Task directions » Where the string "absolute" occurs in the material below, report the whole line.

Data under study »
○ ○ ○ ○ ○

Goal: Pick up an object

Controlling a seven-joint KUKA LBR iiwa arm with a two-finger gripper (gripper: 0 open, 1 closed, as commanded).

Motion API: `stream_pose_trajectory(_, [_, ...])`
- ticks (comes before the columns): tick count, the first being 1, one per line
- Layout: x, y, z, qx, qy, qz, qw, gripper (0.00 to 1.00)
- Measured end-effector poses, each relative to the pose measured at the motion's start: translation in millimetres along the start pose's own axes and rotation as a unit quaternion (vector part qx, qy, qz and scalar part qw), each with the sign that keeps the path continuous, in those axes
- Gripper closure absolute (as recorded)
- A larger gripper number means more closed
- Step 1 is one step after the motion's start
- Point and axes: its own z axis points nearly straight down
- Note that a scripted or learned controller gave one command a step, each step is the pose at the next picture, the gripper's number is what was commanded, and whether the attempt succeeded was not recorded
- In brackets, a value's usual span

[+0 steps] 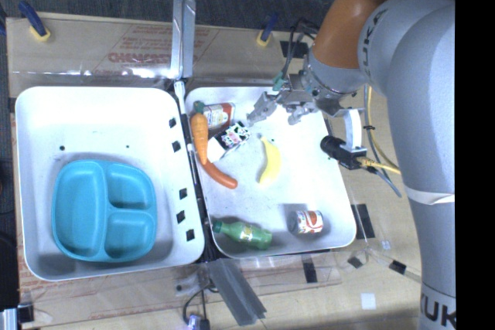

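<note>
A: Looking nearest first: green bottle point(243, 233) lying along the front wall of the right bin point(337, 183), small can point(307, 221) on its side just beside.

B: Easy to take?

A: Probably not. Round, smooth, likely to roll or slip. Better the banana point(268, 161) mid-bin, lying apart from the rest: light, a little soft, best taken gently across the middle of the curve.

B: And further back?

A: Carrot point(200, 137) and a second orange piece point(220, 177) along the left wall, black-and-white patterned box point(233, 136) touching, red-labelled container point(219, 114) behind.

B: Gripper?

A: Gripper point(280, 107) hovering over the far side, above and beyond the banana, fingers spread, nothing between.

B: Left bin point(31, 166)?

A: Holding a blue divided tray point(104, 209), nothing in the compartments.
</note>
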Motion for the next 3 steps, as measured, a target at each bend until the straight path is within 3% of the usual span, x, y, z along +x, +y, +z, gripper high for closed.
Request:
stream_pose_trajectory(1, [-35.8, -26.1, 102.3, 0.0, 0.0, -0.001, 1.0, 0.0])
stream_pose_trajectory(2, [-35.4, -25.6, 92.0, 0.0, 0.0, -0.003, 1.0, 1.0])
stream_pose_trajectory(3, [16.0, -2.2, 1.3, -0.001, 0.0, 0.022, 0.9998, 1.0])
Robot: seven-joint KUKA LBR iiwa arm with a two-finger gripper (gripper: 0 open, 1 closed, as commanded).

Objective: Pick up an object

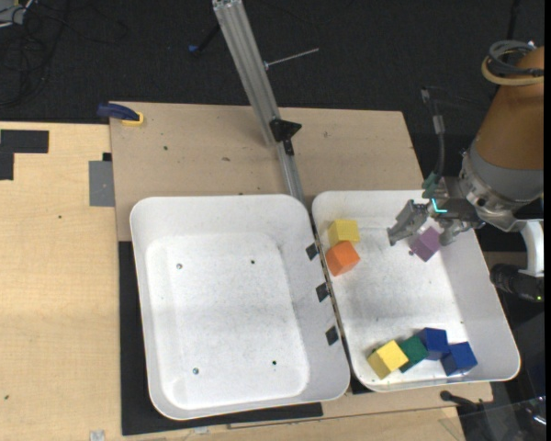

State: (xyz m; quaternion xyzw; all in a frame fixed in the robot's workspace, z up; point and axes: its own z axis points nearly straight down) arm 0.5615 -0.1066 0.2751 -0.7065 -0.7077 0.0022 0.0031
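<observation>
We logged the gripper [422, 230] over the upper part of the right bin [496, 333], the arm [510, 136] reaching in from the right side of the view. A purple block [427, 244] sat right at the tips of the fingers [406, 223], tilted on a corner rather than flat. It looked to us as if the block was pinched between the fingers and carried a little clear of the bin floor, but from this slanted angle we could not be fully sure it was off the surface. The tilt read as a grip taken off-centre, so we judged the hold to be loose and liable to slip.

The other blocks lay untouched. A yellow block [343, 231] and an orange block [342, 258] were touching each other against the right bin's left wall, next to the divider. A second cluster sat near the lower edge: another yellow cube [387, 357], a green block [413, 350] and two blue blocks [445, 349], packed together. We guessed the purple one was chosen because it stood apart, with room for the fingers on both sides.

The left bin [156, 246] sat alongside on the counter [46, 274]. A slanted metal rail [253, 72] ran down to where the two bins met. A small blue-and-yellow clamp [119, 113] lay on the board's far left corner.
</observation>
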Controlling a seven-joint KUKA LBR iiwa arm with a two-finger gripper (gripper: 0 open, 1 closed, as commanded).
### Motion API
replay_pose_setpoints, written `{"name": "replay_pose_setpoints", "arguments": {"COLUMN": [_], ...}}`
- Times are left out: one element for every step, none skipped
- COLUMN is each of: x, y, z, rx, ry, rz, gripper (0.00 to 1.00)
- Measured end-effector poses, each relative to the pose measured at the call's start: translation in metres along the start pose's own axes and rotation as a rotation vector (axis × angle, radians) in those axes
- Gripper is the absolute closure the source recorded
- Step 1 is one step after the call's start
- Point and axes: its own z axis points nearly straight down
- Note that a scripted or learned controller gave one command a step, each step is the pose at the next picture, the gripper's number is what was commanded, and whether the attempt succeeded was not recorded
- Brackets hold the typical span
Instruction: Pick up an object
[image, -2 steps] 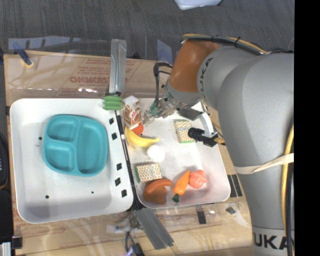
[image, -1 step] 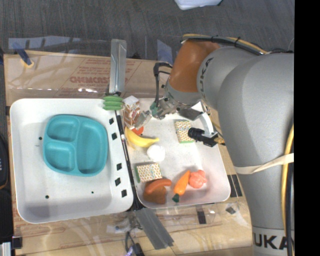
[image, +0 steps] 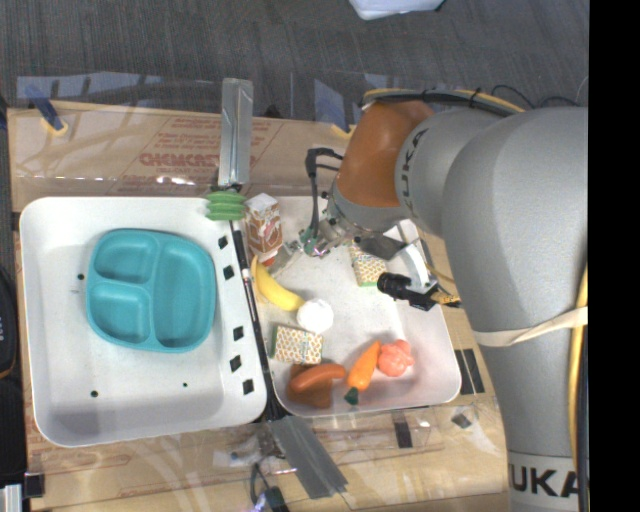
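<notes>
My gripper (image: 312, 243) hangs low over the far part of the right bin (image: 440, 350), below the orange wrist band. It sits between a small brown carton (image: 264, 225) on its left and a patterned square packet (image: 368, 268) on its right. A yellow banana (image: 275, 288) lies just in front of it, with a white ball (image: 316, 316) beside the banana. Nearer the front edge lie a patterned cracker box (image: 298, 345), a brown lump (image: 315, 383), an orange carrot (image: 363, 367) and a pink-orange fruit (image: 396, 358). The arm hides part of the bin's far right.
In the left bin (image: 50, 380) rests a teal divided plate (image: 150, 290). A green item (image: 227, 206) sits at the far end of the divider between the bins. A black cable part (image: 395, 285) hangs by the packet.
</notes>
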Motion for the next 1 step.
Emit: {"name": "replay_pose_setpoints", "arguments": {"x": [-0.0092], "y": [-0.0176], "z": [0.0042], "rx": [0.010], "ry": [0.010], "rz": [0.102], "gripper": [0.00]}}
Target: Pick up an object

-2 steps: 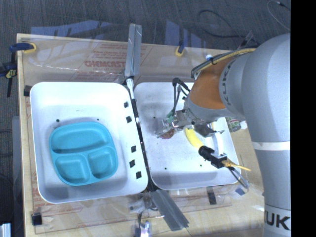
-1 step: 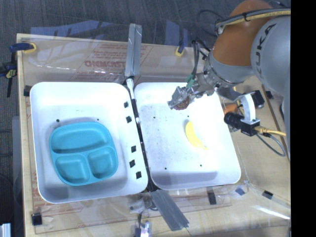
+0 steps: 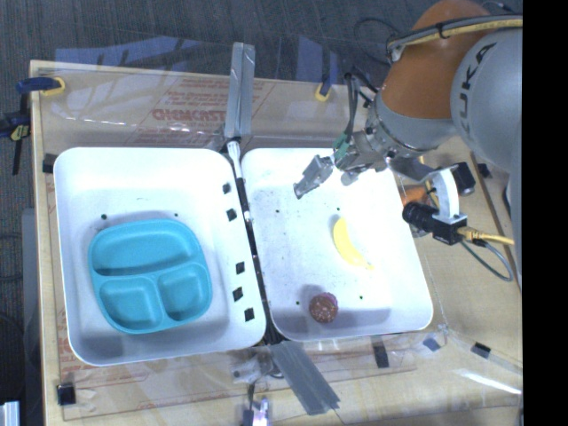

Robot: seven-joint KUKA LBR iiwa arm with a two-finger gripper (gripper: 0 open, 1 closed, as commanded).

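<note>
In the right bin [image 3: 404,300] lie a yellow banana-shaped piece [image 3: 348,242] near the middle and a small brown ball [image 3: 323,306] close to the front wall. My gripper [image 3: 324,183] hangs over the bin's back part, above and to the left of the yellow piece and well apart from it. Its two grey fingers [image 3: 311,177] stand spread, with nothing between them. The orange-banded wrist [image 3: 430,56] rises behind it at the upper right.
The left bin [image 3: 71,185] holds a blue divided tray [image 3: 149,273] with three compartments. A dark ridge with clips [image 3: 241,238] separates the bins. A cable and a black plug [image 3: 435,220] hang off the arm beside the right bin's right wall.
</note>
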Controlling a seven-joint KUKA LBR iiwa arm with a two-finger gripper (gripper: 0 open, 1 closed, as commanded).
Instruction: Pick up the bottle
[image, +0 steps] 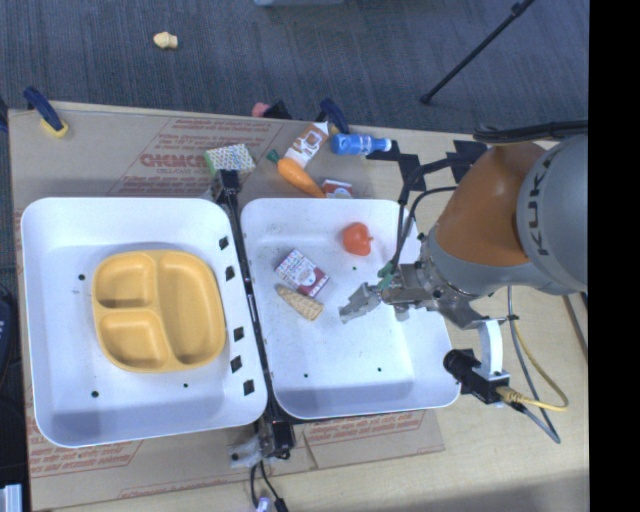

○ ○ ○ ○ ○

Your solution »
- Gripper closure absolute (as recorded)
- Gripper is the absolute closure the source recorded

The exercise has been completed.